### Exercise description
Going through the records that follow, please count the lines with "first" in them and give only the count.

### Records for processing
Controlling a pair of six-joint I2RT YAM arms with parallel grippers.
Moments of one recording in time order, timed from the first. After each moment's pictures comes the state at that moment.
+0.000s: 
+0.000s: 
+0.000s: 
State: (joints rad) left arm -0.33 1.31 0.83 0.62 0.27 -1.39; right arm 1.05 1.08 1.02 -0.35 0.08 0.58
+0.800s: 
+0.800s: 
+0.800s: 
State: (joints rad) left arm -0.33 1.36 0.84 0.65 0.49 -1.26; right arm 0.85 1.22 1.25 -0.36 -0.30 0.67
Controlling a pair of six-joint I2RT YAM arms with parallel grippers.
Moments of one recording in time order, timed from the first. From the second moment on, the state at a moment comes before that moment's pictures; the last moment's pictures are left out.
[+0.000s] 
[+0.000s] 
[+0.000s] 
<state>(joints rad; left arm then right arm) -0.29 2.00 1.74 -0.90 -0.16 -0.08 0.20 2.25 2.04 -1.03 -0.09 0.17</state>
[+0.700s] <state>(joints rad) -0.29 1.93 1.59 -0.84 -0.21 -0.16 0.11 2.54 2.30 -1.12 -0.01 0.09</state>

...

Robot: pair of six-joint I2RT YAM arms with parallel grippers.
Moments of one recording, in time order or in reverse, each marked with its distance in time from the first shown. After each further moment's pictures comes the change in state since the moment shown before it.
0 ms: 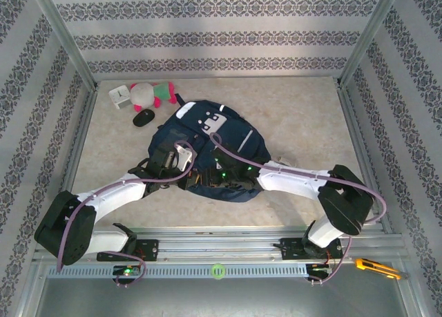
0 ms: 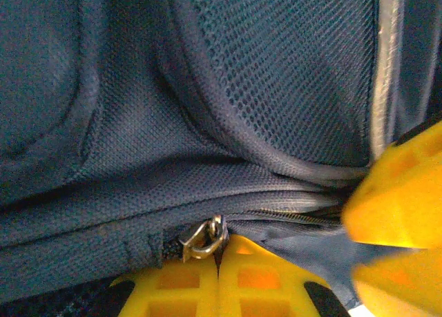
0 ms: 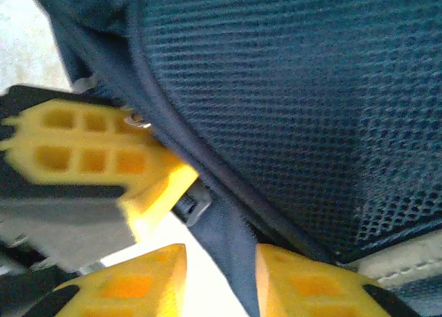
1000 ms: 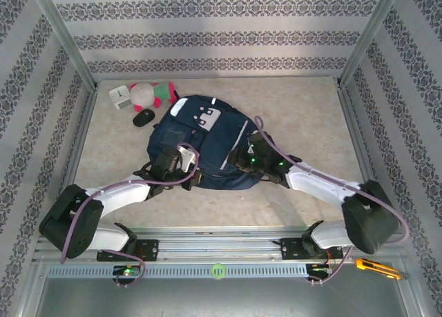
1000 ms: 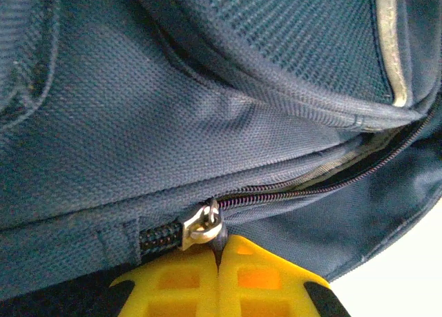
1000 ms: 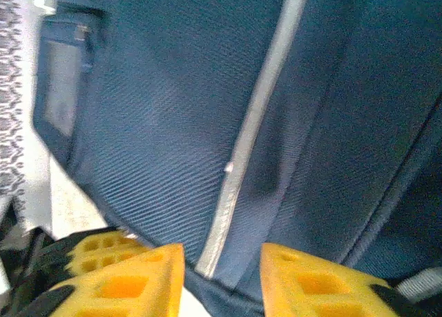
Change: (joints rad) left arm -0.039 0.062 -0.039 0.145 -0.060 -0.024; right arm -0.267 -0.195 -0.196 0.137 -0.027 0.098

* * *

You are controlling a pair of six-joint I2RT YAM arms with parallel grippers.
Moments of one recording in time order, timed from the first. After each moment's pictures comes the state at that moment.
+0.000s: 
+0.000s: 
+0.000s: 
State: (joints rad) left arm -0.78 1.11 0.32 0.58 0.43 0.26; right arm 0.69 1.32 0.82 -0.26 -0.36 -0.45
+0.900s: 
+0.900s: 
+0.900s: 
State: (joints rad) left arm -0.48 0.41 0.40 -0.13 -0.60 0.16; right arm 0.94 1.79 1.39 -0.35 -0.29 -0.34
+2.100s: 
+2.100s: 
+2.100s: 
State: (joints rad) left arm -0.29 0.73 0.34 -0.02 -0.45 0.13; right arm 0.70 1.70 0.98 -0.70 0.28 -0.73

### Task answer
4